Majority Element

Problem Statement

Given an array nums of size n, return the majority element. The majority element is the element that appears more than ⌊n / 2⌋ times. You may assume that the majority element always exists in the array.

Examples

Example 1:

Input: nums = [3,2,3] Output: 3

Example 2:

Input: nums = [2,2,1,1,1,2,2] Output: 2

Approaches

1. Brute Force Approach

The brute force approach involves checking each element to see if it's the majority element by counting its occurrences.

Time Complexity: O(n^2) Space Complexity: O(1)

2. Optimal Approach (Boyer-Moore Voting Algorithm)

The optimal approach uses the Boyer-Moore Voting Algorithm to find the majority element in linear time and constant space.

Time Complexity: O(n) Space Complexity: O(1)

Solutions

Java Solution

// Brute Force Approach
class Solution {
    public int majorityElement(int[] nums) {
        int n = nums.length;
        for (int i = 0; i < n; i++) {
            int count = 0;
            for (int j = 0; j < n; j++) {
                if (nums[j] == nums[i]) {
                    count++;
                }
            }
            if (count > n / 2) {
                return nums[i];
            }
        }
        return -1; // This line will never be reached if a majority element exists
    }
}

// Optimal Approach (Boyer-Moore Voting Algorithm)
class Solution {
    public int majorityElement(int[] nums) {
        int count = 0;
        Integer candidate = null;

        for (int num : nums) {
            if (count == 0) {
                candidate = num;
            }
            count += (num == candidate) ? 1 : -1;
        }

        return candidate;
    }
}

C++ Solution

// Brute Force Approach
class Solution {
public:
    int majorityElement(vector<int>& nums) {
        int n = nums.size();
        for (int i = 0; i < n; i++) {
            int count = 0;
            for (int j = 0; j < n; j++) {
                if (nums[j] == nums[i]) {
                    count++;
                }
            }
            if (count > n / 2) {
                return nums[i];
            }
        }
        return -1; // This line will never be reached if a majority element exists
    }
};

// Optimal Approach (Boyer-Moore Voting Algorithm)
class Solution {
public:
    int majorityElement(vector<int>& nums) {
        int count = 0;
        int candidate = 0;

        for (int num : nums) {
            if (count == 0) {
                candidate = num;
            }
            count += (num == candidate) ? 1 : -1;
        }

        return candidate;
    }
};

Explanation

Brute Force Approach

  1. Iterate through each element in the array.
  2. For each element, count its occurrences in the entire array.
  3. If the count is greater than n/2, return that element as the majority element.

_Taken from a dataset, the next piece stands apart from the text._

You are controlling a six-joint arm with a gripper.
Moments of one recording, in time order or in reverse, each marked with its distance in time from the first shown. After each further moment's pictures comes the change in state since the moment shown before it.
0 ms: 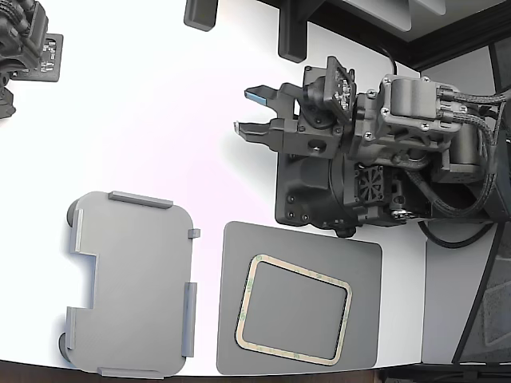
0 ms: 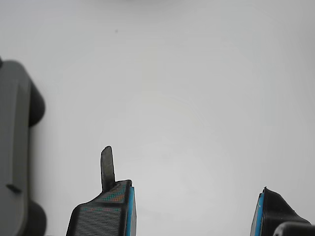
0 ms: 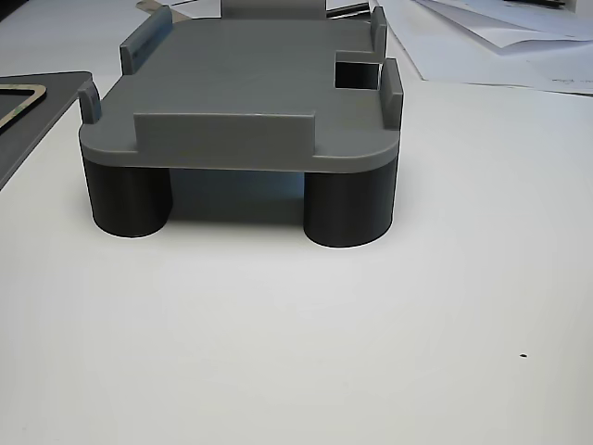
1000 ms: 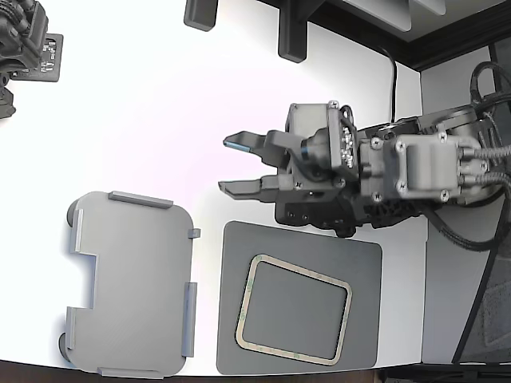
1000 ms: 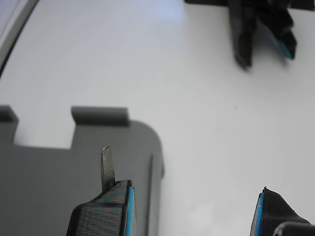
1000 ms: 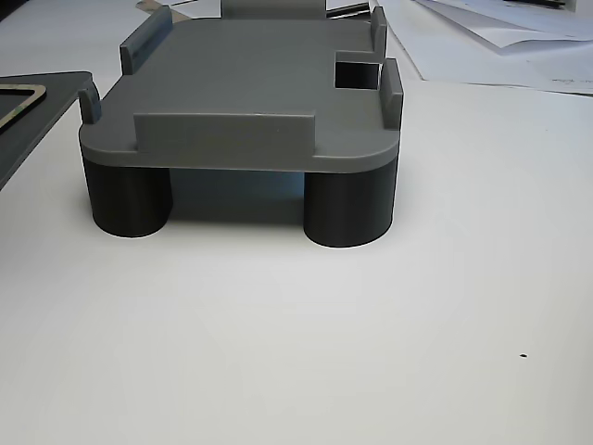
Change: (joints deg) arm 25.5 -20.3 -13.8 -7.9 12.4 8.1
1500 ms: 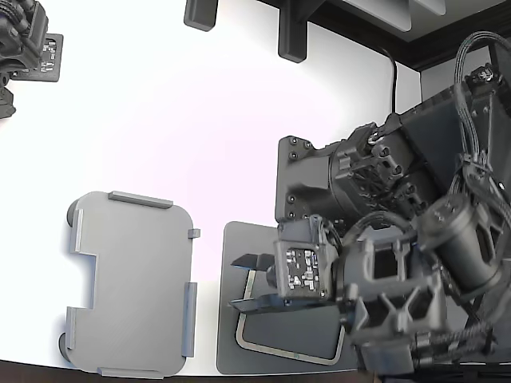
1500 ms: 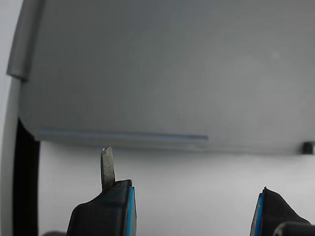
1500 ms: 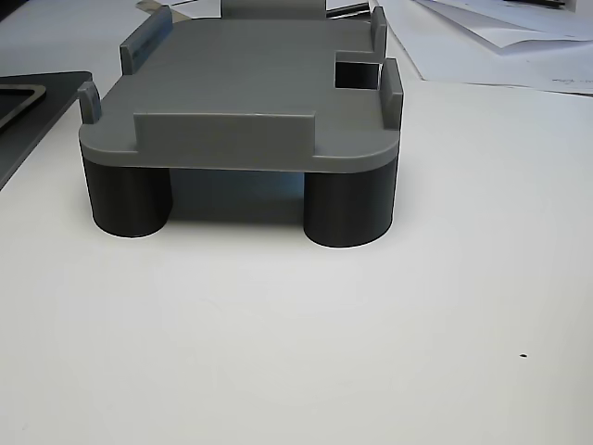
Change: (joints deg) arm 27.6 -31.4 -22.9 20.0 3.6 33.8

This approach is straightforward but inefficient for large arrays due to its O(n^2) time complexity.

Optimal Approach (Boyer-Moore Voting Algorithm)

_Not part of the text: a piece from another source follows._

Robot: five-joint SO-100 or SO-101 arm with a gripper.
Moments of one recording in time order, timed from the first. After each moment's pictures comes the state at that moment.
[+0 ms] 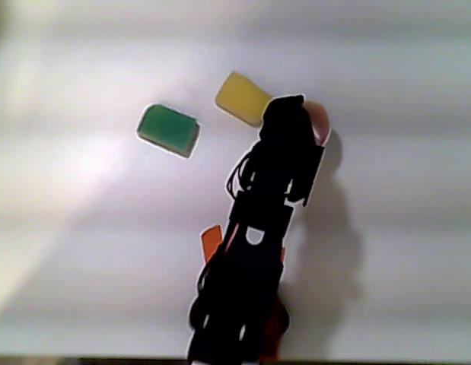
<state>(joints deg) 19.4 145.2 125.8 59.3 -41.0</state>
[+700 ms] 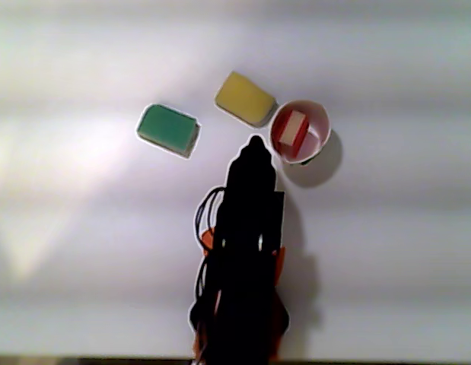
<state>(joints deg) 6.9 186.4 160.1 62.6 -8.1</state>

The Boyer-Moore Voting Algorithm is based on the fact that if a majority element exists, it will remain the majority element in the array even after removing two different elements.

  1. Initialize a count variable to 0 and a candidate variable to store the potential majority element.
  2. Iterate through the array:
    • If count is 0, set the current element as the candidate.
    • If the current element is the same as the candidate, increment count; otherwise, decrement count.
  3. The final value of candidate will be the majority element.

This algorithm works because the majority element appears more than n/2 times, so it will always have a positive count at the end, while all other elements will cancel out.

Test Cases

  1. Input: [2,2,1,1,1,2,2] Output: 2 Explanation: The element 2 appears 4 times, which is more than 7/2 = 3 times.

  2. Input: [3,3,4,2,4,4,2,4,4] Output: 4 Explanation: The element 4 appears 5 times, which is more than 9/2 = 4 times.

These test cases cover scenarios with odd and even array lengths, and different distributions of the majority element.